> [ASSIGNED TASK]:
Please return the lines of the data below, word for word, from the first line through the line containing "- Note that".

> [SOURCE DATA]:

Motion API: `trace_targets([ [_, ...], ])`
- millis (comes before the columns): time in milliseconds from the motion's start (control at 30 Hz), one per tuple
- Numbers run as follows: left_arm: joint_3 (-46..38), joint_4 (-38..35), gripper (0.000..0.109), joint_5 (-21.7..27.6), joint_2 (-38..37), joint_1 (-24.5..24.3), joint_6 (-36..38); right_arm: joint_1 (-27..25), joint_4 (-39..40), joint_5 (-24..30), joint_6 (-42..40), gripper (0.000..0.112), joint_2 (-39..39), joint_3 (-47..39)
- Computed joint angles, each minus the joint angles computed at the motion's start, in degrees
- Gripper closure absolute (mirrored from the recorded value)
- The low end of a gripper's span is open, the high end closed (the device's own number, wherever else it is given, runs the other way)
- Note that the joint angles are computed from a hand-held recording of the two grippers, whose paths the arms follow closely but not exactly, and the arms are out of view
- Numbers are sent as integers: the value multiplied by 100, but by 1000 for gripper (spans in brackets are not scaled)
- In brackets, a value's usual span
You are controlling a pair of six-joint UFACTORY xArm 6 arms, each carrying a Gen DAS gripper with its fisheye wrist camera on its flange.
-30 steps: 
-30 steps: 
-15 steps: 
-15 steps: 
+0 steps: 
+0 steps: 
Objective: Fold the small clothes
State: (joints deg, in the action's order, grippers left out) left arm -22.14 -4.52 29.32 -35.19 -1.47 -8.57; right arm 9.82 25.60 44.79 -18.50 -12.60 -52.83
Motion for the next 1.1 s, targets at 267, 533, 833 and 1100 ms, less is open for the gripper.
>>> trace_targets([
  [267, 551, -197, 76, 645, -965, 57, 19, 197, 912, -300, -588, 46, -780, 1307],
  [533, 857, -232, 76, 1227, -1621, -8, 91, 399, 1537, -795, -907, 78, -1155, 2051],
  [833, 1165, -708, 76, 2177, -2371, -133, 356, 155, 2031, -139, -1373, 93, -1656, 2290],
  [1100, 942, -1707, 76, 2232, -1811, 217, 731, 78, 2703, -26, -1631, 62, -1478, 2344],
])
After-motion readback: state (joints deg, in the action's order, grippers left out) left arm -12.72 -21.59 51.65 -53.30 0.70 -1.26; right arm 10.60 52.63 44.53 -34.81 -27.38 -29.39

> [EXERCISE OUTPUT]:
Motion API: `trace_targets([ [_, ...], ])`
- millis (comes before the columns): time in milliseconds from the motion's start (control at 30 Hz), one per tuple
- Numbers run as follows: left_arm: joint_3 (-46..38), joint_4 (-38..35), gripper (0.000..0.109), joint_5 (-21.7..27.6), joint_2 (-38..37), joint_1 (-24.5..24.3), joint_6 (-36..38); right_arm: joint_1 (-27..25), joint_4 (-39..40), joint_5 (-24..30), joint_6 (-42..40), gripper (0.000..0.112), joint_2 (-39..39), joint_3 (-47..39)
- Computed joint angles, each minus the joint angles computed at the motion's start, in degrees
- Gripper closure absolute (mirrored from the recorded value)
- The low end of a gripper's span is open, the high end closed (the device's own number, wherever else it is given, runs the other way)
- Note that the joint angles are computed from a hand-held recording of the two grippers, whose paths the arms follow closely but not exactly, and the arms are out of view

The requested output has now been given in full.